Hi @111kakaluote, 6400 cells should not be an issue for mu.pp.neighbors though it depends on the available resources of course. For instance, you can find a tutorial with CITE-seq data of similar size here.

What is the size of the feature space that is being used?

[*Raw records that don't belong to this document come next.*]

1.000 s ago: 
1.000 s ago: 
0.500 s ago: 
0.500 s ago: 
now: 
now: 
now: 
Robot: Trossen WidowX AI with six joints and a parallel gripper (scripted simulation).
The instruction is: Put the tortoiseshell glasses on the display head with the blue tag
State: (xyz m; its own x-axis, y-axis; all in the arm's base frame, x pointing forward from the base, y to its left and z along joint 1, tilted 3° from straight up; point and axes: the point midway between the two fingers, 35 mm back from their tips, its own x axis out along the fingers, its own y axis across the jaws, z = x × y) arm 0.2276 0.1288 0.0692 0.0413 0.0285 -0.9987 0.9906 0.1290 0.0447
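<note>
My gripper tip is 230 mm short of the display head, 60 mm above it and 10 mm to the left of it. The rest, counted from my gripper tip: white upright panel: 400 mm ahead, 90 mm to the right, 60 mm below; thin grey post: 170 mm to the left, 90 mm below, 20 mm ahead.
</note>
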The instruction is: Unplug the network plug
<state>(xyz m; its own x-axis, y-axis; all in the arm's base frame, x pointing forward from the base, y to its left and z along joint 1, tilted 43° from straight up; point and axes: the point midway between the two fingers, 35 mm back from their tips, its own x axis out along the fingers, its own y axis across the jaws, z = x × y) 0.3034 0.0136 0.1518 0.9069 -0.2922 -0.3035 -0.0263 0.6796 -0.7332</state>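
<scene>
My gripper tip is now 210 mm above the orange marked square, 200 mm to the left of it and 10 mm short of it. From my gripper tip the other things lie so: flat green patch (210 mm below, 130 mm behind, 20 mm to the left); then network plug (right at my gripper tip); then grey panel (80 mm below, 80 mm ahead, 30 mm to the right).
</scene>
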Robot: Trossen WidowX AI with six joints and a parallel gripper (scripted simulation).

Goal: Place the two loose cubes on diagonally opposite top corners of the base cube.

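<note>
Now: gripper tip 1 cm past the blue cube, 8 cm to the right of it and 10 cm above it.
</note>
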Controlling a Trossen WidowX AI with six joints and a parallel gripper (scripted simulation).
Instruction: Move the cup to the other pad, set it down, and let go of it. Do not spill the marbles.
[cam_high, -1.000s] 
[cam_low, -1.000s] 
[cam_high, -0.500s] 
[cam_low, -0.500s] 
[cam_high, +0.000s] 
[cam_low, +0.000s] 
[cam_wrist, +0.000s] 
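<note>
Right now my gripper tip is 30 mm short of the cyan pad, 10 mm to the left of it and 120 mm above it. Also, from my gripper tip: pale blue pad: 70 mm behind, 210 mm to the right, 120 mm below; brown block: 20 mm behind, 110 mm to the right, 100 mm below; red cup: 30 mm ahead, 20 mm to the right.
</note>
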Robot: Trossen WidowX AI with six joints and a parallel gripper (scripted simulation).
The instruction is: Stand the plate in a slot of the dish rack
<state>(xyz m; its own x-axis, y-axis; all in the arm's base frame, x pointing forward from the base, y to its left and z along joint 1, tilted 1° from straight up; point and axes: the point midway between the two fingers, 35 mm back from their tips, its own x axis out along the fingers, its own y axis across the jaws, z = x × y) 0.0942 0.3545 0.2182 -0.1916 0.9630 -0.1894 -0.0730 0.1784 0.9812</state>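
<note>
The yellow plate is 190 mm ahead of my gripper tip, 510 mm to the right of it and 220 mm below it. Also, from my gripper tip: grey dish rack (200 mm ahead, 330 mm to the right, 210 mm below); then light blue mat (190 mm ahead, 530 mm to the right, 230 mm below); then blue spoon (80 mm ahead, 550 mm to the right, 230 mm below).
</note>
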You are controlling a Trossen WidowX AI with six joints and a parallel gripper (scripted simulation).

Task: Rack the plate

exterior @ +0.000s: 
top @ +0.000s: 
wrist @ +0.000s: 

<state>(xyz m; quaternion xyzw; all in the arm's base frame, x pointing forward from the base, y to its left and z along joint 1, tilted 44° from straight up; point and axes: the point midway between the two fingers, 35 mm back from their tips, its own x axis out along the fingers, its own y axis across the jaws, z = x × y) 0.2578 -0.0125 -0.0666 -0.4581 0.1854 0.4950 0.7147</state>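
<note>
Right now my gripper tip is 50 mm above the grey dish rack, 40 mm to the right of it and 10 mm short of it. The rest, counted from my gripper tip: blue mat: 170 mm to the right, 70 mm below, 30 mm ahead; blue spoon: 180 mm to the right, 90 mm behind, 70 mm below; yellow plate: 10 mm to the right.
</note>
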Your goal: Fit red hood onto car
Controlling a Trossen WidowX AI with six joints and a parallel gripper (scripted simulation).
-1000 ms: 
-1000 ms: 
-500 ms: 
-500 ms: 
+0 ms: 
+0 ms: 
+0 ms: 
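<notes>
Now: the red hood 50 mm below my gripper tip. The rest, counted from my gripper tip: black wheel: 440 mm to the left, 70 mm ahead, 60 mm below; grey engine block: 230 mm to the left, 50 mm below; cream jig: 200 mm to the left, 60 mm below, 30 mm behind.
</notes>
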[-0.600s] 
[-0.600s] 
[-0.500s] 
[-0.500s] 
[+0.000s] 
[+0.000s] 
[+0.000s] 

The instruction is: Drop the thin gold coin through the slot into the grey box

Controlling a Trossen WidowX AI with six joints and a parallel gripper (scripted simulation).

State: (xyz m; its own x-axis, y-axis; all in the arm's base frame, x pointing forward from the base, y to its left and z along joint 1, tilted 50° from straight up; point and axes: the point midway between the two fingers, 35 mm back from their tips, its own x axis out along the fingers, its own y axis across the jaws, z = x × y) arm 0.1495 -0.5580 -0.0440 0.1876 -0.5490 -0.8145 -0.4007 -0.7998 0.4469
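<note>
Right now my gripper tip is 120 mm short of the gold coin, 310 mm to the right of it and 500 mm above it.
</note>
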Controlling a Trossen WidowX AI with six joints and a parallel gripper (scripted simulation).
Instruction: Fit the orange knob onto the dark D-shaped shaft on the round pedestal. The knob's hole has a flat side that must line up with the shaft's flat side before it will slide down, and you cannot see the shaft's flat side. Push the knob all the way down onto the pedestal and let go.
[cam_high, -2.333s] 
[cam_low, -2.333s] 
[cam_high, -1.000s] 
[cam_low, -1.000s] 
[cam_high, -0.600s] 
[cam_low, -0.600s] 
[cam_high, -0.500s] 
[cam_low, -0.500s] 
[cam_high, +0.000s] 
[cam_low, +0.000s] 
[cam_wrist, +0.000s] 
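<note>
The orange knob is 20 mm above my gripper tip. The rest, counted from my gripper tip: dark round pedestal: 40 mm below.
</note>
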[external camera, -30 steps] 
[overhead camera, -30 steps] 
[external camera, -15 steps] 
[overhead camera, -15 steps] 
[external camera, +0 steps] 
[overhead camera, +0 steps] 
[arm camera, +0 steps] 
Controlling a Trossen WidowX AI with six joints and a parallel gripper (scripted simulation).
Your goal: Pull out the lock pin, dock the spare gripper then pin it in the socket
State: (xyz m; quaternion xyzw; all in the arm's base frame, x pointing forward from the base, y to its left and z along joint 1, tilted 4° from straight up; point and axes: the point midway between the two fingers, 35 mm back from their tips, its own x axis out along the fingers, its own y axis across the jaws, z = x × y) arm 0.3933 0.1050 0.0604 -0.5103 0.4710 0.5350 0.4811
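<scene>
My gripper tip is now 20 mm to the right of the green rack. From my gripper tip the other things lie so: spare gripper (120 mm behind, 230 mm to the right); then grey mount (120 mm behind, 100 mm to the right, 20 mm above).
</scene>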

In standard workflows, reduced representation like PCA is used prior to calculating cell neighbourhood graphs, is it the case here as well?

@gtca hi, there are 20015 gene and 18 protein feature, and I has reduced representation by PCA, my script is

##clr normalize
    pt.pp.clr(malldata['prot'])
    sc.pp.scale(malldata['prot'], max_value=10)
    sc.tl.pca(malldata['prot'])
##rna analysis
    malldata['rna'].layers['counts'] = malldata['rna'].X.copy()
##filter cell
    malldata['rna'].var['mt'] = malldata['rna'].var_names.str.contains("^[Mm][Tt]-")  # annotate the group of mitochondrial genes as 'mt'
    sc.pp.calculate_qc_metrics(malldata['rna'], qc_vars=['mt'], percent_top=None, log1p=False, inplace=True)
    mu.pp.filter_obs(malldata['rna'], 'pct_counts_mt', lambda x: x <= args.mtfilter)
##rna normalize
    sc.pp.normalize_total(malldata['rna'], target_sum=1e4)
    sc.pp.log1p(malldata['rna'])
    sc.pp.highly_variable_genes(malldata['rna'], min_mean=0.02, max_mean=4, min_disp=0.5)
    malldata['rna'].raw = malldata['rna']
    sc.pp.scale(malldata['rna'], max_value=10)
    sc.tl.pca(malldata['rna'], svd_solver='arpack')
##subset cells in the protein modality
    mu.pp.intersect_obs(malldata)
    sc.pp.neighbors(malldata['rna'])
    sc.pp.neighbors(malldata['prot'])

# Calculate weighted nearest neighbors
    mu.pp.neighbors(malldata, key_added='wnn',low_memory=True)
    mu.tl.umap(malldata, neighbors_key='wnn', random_state=10)

and now by using parameter low_memory=True, the memory used may be less.

gtca commented 1 year ago

Thank you, @gabumon0. Do you encounter the same issue at the line with mu.pp.neighbors()? Is there any log that you might be able to share?

gabumon0 commented 1 year ago

Thank you, @gabumon0. Do you encounter the same issue at the line with mu.pp.neighbors()? Is there any log that you might be able to share?

@gtca sorry, I am @111kakaluote too, @gabumon0 is my another ID and I forget to switch the github ID.